◆ **WHAT TO PRODUCE**
Copy out the entries that follow, exactly as written.

◆ **SUPPLIED ENTRIES**
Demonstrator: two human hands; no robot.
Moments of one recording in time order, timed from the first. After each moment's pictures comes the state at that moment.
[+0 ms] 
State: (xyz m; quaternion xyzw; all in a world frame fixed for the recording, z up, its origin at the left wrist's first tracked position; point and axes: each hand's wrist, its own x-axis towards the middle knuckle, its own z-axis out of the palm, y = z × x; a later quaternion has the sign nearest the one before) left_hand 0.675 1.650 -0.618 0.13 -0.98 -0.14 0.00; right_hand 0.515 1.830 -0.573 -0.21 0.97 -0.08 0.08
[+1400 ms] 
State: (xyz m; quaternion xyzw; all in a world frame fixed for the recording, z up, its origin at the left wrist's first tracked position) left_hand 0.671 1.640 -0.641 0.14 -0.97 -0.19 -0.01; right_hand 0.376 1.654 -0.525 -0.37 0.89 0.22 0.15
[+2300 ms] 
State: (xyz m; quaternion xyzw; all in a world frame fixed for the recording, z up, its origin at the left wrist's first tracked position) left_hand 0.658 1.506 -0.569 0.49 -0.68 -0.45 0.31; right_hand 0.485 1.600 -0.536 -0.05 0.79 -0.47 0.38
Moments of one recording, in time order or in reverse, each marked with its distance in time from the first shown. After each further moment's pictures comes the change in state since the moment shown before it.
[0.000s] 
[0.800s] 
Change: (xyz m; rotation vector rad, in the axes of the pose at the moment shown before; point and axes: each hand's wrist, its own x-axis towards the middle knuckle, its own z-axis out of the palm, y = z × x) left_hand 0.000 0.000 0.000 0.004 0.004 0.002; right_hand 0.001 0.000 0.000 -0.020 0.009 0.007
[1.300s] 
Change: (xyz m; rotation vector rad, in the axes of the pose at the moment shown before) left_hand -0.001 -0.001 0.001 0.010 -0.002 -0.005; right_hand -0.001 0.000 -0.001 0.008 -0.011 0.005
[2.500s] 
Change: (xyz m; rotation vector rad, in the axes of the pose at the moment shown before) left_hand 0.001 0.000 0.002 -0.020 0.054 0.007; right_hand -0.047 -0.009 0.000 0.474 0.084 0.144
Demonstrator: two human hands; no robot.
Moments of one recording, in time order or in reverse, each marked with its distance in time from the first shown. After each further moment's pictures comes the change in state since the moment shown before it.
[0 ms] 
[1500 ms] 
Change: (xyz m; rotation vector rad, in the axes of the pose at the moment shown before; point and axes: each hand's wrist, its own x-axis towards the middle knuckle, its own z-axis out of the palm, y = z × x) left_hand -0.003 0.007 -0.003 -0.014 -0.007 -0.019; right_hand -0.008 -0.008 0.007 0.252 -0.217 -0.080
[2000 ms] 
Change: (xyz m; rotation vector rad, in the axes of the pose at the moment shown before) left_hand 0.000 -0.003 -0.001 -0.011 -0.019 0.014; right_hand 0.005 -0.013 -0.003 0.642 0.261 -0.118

◆ **ANSWER AREA**
Demonstrator: two human hands; no robot.
Moments of one recording in time order, timed from the first. After each moment's pictures comes the state at that moment.
[+0 ms] 
State: (xyz m; quaternion xyzw; all in a world frame fixed for the recording, z up, its origin at the left wrist's first tracked position; point and axes: each hand's wrist, its own x-axis towards the middle knuckle, its own z-axis out of the palm, y = z × x; a later quaternion has the sign nearest the one before) left_hand 0.675 1.650 -0.618 0.13 -0.98 -0.14 0.00; right_hand 0.515 1.830 -0.573 -0.21 0.97 -0.08 0.08
[+1400 ms] 
State: (xyz m; quaternion xyzw; all in a world frame fixed for the recording, z up, its origin at the left wrist's first tracked position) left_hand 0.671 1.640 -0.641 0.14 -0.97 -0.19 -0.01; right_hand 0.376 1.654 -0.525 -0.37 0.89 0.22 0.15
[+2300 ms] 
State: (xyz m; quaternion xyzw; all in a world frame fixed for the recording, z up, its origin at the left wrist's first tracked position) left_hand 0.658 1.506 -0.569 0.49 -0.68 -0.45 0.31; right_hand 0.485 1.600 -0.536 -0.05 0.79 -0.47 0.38
Moments of one recording, in time order or in reverse, each marked with its distance in time from the first shown. After each further moment's pictures comes the change in state since the moment shown before it.
[0.000s] 
[0.800s] 
Change: (xyz m; rotation vector rad, in the axes of the pose at the moment shown before; point and axes: each hand's wrist, its own x-axis towards the middle knuckle, its own z-axis out of the palm, y = z × x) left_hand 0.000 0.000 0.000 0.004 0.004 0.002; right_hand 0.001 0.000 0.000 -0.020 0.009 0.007
[1.300s] 
Change: (xyz m; rotation vector rad, in the axes of the pose at the moment shown before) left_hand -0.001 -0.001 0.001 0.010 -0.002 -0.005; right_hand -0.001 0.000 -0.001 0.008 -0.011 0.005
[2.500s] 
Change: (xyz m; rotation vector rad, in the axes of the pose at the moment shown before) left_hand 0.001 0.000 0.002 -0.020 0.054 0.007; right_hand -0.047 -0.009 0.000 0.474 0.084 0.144
Demonstrator: two human hands; no robot.
Moments of one recording, in time order or in reverse, each marked with its distance in time from the first shown. After each further moment's pictures comes the change in state since the moment shown before it.
[0 ms] 
[1500 ms] 
Change: (xyz m; rotation vector rad, in the axes of the pose at the moment shown before; point and axes: each hand's wrist, its own x-axis towards the middle knuckle, its own z-axis out of the palm, y = z × x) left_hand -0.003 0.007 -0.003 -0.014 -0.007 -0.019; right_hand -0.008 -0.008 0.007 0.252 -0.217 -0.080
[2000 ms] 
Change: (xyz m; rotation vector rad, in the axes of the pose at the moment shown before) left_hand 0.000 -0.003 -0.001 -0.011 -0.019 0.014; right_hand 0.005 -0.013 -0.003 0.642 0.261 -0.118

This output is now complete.